From the ‡Program in Bioinformatics, Boston University - Boston, MA 02215.
§Center for Biomedical Mass Spectrometry, Department of Biochemistry, Boston University School of Medicine - Boston, MA 02118.
Mol Cell Proteomics. 2018 Jul;17(7):1448-1456. doi: 10.1074/mcp.RA118.000590. Epub 2018 Apr 3.
Glycosaminoglycans (GAGs) covalently linked to proteoglycans (PGs) are characterized by repeating disaccharide units and variable sulfation patterns along the chain. GAG length and sulfation patterns impact disease etiology, cellular signaling, and structural support for cells. We and others have demonstrated the usefulness of tandem mass spectrometry (MS) for assigning the structures of GAG saccharides; however, manual interpretation of tandem mass spectra is time-consuming, so computational methods must be employed. In the proteomics domain, the identification of monoisotopic peaks and charge states relies on algorithms that use averagine, or the average building block of the compound class being analyzed. Although these methods perform well for protein and peptide spectra, they perform poorly on GAG tandem mass spectra, because a single average building block does not characterize the variable sulfation of GAG disaccharide units. In addition, it is necessary to assign product ion isotope patterns to interpret the tandem mass spectra of GAG saccharides. To address these problems, we developed GAGfinder, the first tandem mass spectrum peak finding algorithm developed specifically for GAGs. We define peak finding as assigning experimental isotopic peaks directly to a given product ion composition, as opposed to deconvolution or peak picking, which are terms more accurately describing the existing methods previously mentioned. GAGfinder is a targeted, brute force approach to spectrum analysis that uses precursor composition information to generate all theoretical fragments. GAGfinder also performs peak isotope composition annotation, which is typically a subsequent step for averagine-based methods. Data are available via ProteomeXchange with identifier PXD009101.

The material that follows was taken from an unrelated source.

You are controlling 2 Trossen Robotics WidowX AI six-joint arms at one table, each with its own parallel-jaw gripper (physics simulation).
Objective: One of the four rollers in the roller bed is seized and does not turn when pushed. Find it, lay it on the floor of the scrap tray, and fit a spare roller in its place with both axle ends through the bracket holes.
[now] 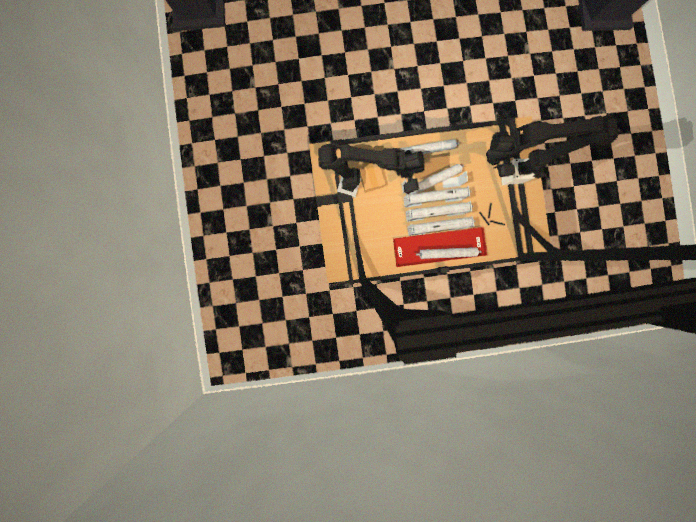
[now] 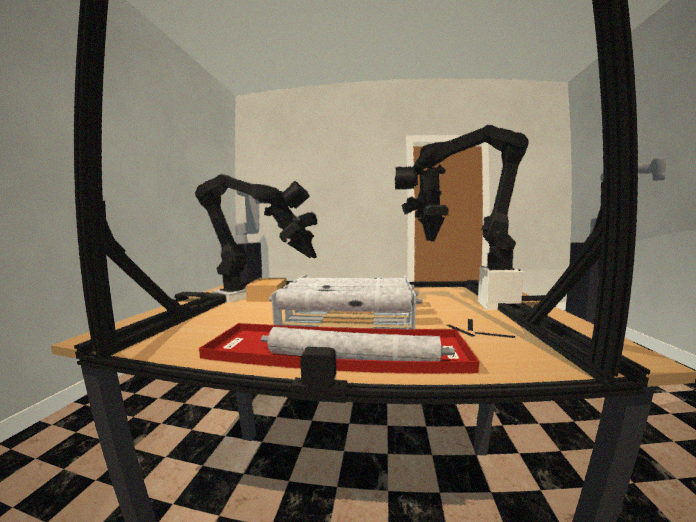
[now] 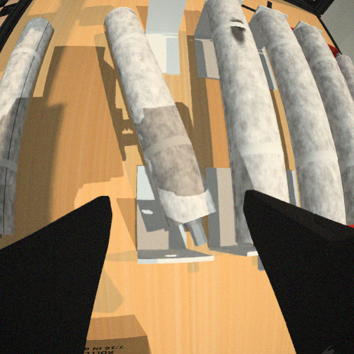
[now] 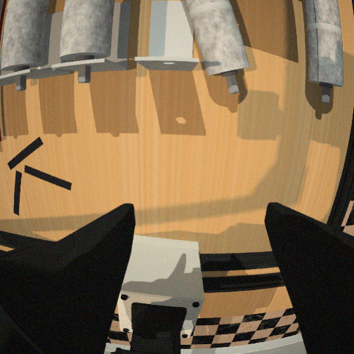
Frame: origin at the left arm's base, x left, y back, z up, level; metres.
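Seen in the pictures: left gripper, fingertip midpoint: (image 1: 415, 177) (image 2: 313, 257); right gripper, fingertip midpoint: (image 2: 430, 241); left arm's base, origin of the base link: (image 1: 349, 184) (image 2: 232, 289); right arm's base, origin of the base link: (image 1: 524, 168) (image 2: 500, 268).
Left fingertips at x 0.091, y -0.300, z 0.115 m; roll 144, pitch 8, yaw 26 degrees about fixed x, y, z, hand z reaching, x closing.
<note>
Offsets run from my left fingertips to a thing's middle. "pt": to the spot under its first point.
The red scrap tray (image 1: 404, 257) (image 2: 404, 366) holds one grey-white roller @(dx -0.280, dy -0.301, dz -0.118 m) (image 1: 448, 253) (image 2: 354, 342). Three rollers @(dx -0.164, dy -0.210, dz -0.072 m) (image 1: 441, 225) @(dx -0.095, dy -0.179, dz -0.072 m) (image 1: 439, 211) @(dx -0.025, dy -0.147, dz -0.072 m) (image 1: 437, 196) sit in the bed's brackets. Behind them, another roller @(dx +0.067, dy -0.122, dz -0.118 m) (image 1: 443, 176) (image 3: 155, 120) (image 4: 220, 37) lies skewed: its left end is inside the fourth station's left bracket (image 3: 175, 258), its right end beside the empty right bracket (image 4: 167, 63). A spare roller @(dx +0.215, dy -0.038, dz -0.120 m) (image 1: 438, 146) (image 3: 22, 90) (image 4: 324, 40) lies farther back. My left gripper (image 2: 314, 256) (image 3: 178, 203) is open and empty above the skewed roller's left end. My right gripper (image 2: 431, 240) (image 4: 201, 213) is open and empty, high right of the bed.
A cardboard-coloured box @(dx -0.008, dy +0.206, dz -0.117 m) (image 1: 373, 178) (image 2: 265, 290) (image 3: 117, 332) stands left of the bed. Thin black sticks @(pt dx -0.025, dy -0.465, dz -0.142 m) (image 1: 490, 216) (image 4: 47, 177) lie right of the bed. The white base block (image 2: 500, 287) of the right arm stands at the right. Black frame posts (image 2: 92, 168) (image 2: 615, 168) rise at both sides.
</note>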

糖胺聚糖 (GAGs) 通过共价键与蛋白聚糖 (PGs) 相连,其特征是重复的二糖单位和链上可变的硫酸化模式。GAG 的长度和硫酸化模式会影响疾病的病因、细胞信号转导以及细胞的结构支撑。我们和其他人已经证明了串联质谱 (MS) 用于分配 GAG 糖链结构的有用性;然而,串联质谱的手动解释非常耗时,因此必须采用计算方法。在蛋白质组学领域,单同位素峰和电荷状态的识别依赖于使用 averagine 或正在分析的化合物类别的平均构建块的算法。尽管这些方法在蛋白质和肽谱的鉴定中表现良好,但它们在 GAG 串联质谱的鉴定中表现不佳,因为单个平均构建块并不能表征 GAG 二糖单位的可变硫酸化。此外,有必要分配产物离子同位素模式来解释 GAG 糖的串联质谱。为了解决这些问题,我们开发了 GAGfinder,这是第一个专门为 GAG 开发的串联质谱峰发现算法。我们将峰发现定义为将实验同位素峰直接分配给给定的产物离子组成,而不是解卷积或峰选择,后两者更准确地描述了前面提到的现有方法。GAGfinder 是一种针对谱分析的靶向、蛮力方法,它使用前体组成信息来生成所有理论片段。GAGfinder 还执行峰同位素组成注释,这通常是 averagine 方法的后续步骤。数据可通过 ProteomeXchange 获得,标识符为 PXD009101。